### AIM OF THE TASK
Please transcribe the listing below in full and word for word, without its pictures.

---*---

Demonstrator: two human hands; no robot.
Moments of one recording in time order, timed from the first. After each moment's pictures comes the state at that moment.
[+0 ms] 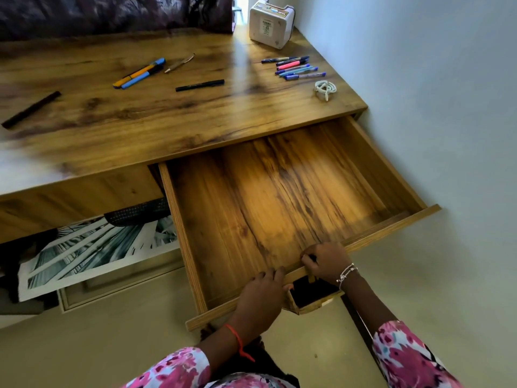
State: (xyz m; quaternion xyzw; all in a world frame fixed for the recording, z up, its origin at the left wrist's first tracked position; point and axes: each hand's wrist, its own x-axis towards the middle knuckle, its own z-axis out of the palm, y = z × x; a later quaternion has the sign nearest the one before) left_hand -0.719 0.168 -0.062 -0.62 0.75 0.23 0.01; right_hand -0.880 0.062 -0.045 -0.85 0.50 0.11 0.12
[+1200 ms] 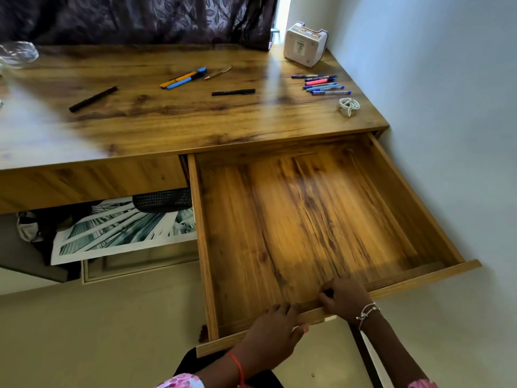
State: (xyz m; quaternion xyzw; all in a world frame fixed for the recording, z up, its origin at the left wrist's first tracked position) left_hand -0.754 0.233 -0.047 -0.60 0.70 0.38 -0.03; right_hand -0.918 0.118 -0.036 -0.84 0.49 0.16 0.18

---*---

### RESULT OF THIS TASK
Demonstrator: two human hands; no robot.
Moments of one recording in time order, timed from the first. After each moment's pictures comes the state at that moment.
[+0 ms] 
State: (xyz m; quaternion xyzw; all in a world frame fixed for the recording, z up, its origin at the left wrist's first tracked position; point and axes: each hand's wrist, its own x-axis towards the middle knuckle, its own z-axis out of the palm, y = z × x; a later quaternion has the sign nearest the one before) left_hand -0.719 0.168 -0.062 -0.62 0.75 0.23 0.01; right_hand -0.880 0.062 -0.045 -0.85 0.50 0.11 0.12
[+1200 ms] 
State: (xyz m; quaternion xyzw; all in a world frame fixed for the recording, z up, its origin at the left wrist's first tracked position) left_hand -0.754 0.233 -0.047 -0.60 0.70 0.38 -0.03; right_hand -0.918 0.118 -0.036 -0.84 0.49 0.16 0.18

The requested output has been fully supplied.